Reklama

Przez następne 3 dni czeka nas mnóstwo filmowych atrakcji! Idealnym zwieńczeniem tego emocjonującego dla wszystkich kinomanów weekendu będzie gala rozdania Złotych Globów, która odbędzie się w nocy z 5 na 6 stycznia. Czy są jeszcze jakieś filmy, które mamy szansę nadrobić zanim poznamy wyniki prestiżowego konkursu?

Reklama

"Judy" reż. Rupert Goold

Materiały prasowe

W ten weekend w kinach pojawi się długo wyczekiwana filmowa biografia Judy Garland, w której główną rolę gra Renée Zellweger! Film Judy został zainspirowany sztuką Petera Quiltera End of the Rainbow i skupi się na ostatniej trasie koncertowej Judy Garland, która miała miejsce w 1968 roku, na rok przed jej śmiercią. Krytycy są zgodni, że najmocniejszą stroną produkcji jest rola Zellweger, która ma nie tylko ogromne szanse na Złotego Globa, ale również na Oscara!

"Koty" reż. Tom Hooper

Materiały prasowe

Choć Koty spotkały się za granicą z ogromną krytyką zarówno filmoznawców, jak i fanów musicalowego oryginału, może warto się na nie wybrać i samemu ocenić. W końcu to najnowszy twór Toma Hoopera, reżysera, który w 2011 roku zdobył Oscara za film Jak zostać królem. Film może zainteresować również tych, którzy planują oglądać rozdanie Złotych Globów. Koty otrzymały bowiem nominację w kategorii Najlepsza piosenka (Beautiful Ghosts, wyk. Francesca Hayward). Prawdopodobnie jest to jedna z nielicznych nagród, na które film ma szansę po tym jak dobrowolnie zrezygnował z oscarowego wyścigu.

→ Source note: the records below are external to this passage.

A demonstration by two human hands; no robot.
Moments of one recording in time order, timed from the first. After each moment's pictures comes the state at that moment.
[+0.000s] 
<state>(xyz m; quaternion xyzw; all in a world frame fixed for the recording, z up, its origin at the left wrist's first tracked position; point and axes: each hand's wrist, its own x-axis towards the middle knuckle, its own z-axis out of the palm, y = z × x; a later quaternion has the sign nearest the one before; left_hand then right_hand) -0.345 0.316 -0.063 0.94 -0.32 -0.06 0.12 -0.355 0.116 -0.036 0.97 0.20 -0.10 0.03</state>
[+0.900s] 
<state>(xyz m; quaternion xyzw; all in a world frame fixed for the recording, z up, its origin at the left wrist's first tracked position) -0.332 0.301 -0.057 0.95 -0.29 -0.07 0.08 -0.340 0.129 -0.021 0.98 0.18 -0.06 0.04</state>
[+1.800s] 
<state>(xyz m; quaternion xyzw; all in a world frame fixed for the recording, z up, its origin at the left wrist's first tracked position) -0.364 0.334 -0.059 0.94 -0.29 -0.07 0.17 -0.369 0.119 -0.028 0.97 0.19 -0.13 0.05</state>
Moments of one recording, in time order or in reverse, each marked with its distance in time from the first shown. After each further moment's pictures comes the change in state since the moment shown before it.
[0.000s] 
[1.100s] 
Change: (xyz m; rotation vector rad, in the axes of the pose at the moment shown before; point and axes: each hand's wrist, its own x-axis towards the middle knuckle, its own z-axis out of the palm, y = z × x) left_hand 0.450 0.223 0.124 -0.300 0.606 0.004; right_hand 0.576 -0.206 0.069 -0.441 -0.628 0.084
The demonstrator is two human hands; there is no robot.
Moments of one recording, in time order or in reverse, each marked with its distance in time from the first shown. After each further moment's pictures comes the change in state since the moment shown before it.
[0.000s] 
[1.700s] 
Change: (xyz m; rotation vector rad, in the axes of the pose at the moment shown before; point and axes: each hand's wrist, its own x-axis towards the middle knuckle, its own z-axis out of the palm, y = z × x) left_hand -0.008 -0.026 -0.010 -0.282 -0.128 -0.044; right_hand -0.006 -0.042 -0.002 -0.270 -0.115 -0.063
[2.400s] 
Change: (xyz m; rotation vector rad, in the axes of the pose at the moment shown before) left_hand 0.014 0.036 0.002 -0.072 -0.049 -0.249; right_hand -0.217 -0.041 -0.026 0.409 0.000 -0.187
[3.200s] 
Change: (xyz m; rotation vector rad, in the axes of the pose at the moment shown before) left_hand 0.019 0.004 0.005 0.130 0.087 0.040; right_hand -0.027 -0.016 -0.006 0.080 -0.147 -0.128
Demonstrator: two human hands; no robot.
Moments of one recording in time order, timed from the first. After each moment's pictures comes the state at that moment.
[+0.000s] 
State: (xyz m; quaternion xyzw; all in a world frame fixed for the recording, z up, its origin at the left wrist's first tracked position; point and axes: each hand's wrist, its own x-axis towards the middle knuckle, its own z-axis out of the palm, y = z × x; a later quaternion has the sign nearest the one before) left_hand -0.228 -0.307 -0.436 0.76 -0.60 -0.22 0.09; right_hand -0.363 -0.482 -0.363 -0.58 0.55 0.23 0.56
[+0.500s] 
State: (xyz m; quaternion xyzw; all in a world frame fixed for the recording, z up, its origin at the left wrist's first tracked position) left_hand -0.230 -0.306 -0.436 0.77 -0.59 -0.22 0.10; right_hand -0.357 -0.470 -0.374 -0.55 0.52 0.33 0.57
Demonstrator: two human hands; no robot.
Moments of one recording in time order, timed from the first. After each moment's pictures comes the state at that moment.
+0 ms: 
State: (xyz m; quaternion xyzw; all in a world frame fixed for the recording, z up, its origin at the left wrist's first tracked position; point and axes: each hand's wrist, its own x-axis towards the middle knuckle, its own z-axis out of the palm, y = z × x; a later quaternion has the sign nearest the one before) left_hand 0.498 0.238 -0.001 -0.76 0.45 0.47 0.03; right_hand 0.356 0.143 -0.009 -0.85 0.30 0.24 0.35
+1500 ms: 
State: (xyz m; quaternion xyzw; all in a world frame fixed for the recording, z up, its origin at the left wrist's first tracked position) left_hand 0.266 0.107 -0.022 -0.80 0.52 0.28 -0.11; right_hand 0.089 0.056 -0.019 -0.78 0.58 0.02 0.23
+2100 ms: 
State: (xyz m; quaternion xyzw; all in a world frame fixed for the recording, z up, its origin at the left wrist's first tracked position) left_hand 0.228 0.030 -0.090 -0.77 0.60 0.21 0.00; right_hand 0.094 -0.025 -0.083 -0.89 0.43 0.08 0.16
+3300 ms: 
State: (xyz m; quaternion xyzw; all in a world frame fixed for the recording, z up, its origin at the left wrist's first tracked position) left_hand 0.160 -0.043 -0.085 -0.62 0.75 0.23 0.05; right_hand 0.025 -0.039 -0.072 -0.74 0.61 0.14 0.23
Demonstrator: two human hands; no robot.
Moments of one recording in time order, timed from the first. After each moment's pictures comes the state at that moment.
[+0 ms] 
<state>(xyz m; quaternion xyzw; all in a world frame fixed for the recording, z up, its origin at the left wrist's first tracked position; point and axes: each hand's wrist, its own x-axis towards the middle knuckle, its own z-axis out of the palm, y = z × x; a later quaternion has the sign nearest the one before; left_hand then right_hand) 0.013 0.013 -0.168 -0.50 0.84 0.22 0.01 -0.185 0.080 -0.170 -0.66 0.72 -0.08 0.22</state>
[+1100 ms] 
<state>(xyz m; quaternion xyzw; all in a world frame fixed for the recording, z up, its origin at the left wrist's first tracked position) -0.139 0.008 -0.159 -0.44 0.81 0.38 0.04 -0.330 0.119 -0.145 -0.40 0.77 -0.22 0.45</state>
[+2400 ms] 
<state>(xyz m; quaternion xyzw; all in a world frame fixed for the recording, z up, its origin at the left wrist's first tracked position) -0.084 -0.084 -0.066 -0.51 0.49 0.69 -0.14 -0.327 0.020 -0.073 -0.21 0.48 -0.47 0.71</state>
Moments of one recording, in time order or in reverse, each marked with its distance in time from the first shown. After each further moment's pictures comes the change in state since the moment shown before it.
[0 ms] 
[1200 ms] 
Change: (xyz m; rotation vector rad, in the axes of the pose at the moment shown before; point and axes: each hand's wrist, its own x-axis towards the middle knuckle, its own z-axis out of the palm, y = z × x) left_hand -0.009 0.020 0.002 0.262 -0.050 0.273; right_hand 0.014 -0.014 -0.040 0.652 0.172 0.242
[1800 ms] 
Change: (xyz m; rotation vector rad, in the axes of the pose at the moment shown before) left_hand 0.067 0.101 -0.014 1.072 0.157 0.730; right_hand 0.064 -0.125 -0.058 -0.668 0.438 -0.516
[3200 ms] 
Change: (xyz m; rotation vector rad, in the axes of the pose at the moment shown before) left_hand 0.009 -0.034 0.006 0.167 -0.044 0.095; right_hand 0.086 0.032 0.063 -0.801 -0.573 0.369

"Jak zostałem gangsterem. Historia prawdziwa" reż. Maciej Kawulski

Materiały prasowe

Odrywając się na chwilę od Złotych Globów, warto zwrócić uwagę na polską propozycję, którą od dziś będzie można zobaczyć w kinach. Drugi po Underdogu film Macieja Kawulskiego powstał podobno w oparciu o historię pewnego gangstera, jednak jego imienia raczej nie poznamy. Przestępca podczas swej opowieści zabierze nas do lat 70., czasów kiedy dopiero zaczynał swoją działalność w szemranych kręgach. Przeprowadzi nas przez lata 90., kiedy panowali gangsterzy z Pruszkowa i Wołomina oraz ukaże jak bardzo zasady funkcjonowania półświatka zmieniły się z nadejściem XXI wieku. Film ma zaskakująco dobre oceny, więc być może historia gangstera jest warta wysłuchania?

"Deerskin" reż. Quentin Dupieux

Materiały prasowe

Zapewne kojarzycie francuskiego reżysera ze względu na jego inne dzieło o chwytliwym tytule: Mordercza opona. Ten nietypowy horror z 2010 roku opowiadał o oponie obdarzonej zdolnościami parapsychologicznymi, która mordowała każdego, kto stanął jej na drodze. Widocznie Quentin Dupieux lubuje się w ożywianiu przedmiotów i nadawaniu im demonicznych właściwości. Tym razem wybór padł na kurtkę z jeleniej skóry, która zapragnęła zostać tą jedyną i najdoskonalszą. W tym celu opętała głównego bohatera i kazała mu pozbyć się wszystkich innych stylowych okryć świata. Absurd goni absurd, ale w tym szaleństwie jest metoda. Zerwane boki gwarantowane.

"Sokół z masłem orzechowym" reż. Tyler Nilson, Mike Schwartz

Materiały prasowe

Jest to wzruszająca historia chłopaka z zespołem Downa, który marzy by zostać profesjonalnym wrestlerem oraz drobnego złodziejaszka, który postanawia pomóc mu spełnić największe pragnienie. Kino niezależne, a w obsadzie Shia LaBeouf i Dakota Johnson - zapowiada się bardzo interesująco.

Reklama

Wszystkie wymienione filmy od dzisiaj w kinach.